WORK ORDER: The count of lines below that include the string "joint" is the whole answer.

Start of Block

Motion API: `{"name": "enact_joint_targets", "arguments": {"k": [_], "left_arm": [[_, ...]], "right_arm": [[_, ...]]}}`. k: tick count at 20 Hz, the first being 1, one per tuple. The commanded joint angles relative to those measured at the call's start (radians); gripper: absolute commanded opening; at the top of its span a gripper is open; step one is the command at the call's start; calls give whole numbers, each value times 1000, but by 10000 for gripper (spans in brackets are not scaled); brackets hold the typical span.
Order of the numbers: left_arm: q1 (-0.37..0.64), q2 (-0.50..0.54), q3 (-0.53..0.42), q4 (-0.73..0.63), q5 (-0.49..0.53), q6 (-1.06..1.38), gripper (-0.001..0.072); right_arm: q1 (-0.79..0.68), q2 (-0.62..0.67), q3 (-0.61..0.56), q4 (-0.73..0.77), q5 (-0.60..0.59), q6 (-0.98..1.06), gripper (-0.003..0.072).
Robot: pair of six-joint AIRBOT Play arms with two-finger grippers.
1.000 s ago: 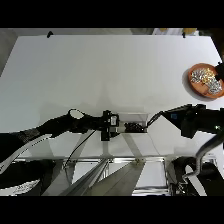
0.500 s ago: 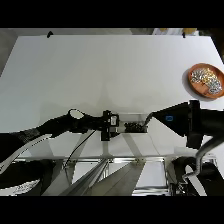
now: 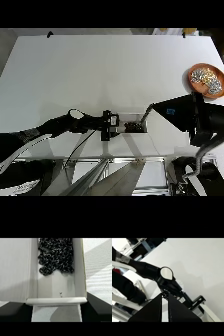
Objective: Fold the box and place the chain.
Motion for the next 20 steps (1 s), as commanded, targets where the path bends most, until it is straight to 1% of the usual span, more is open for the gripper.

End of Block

TASK ANSWER: 2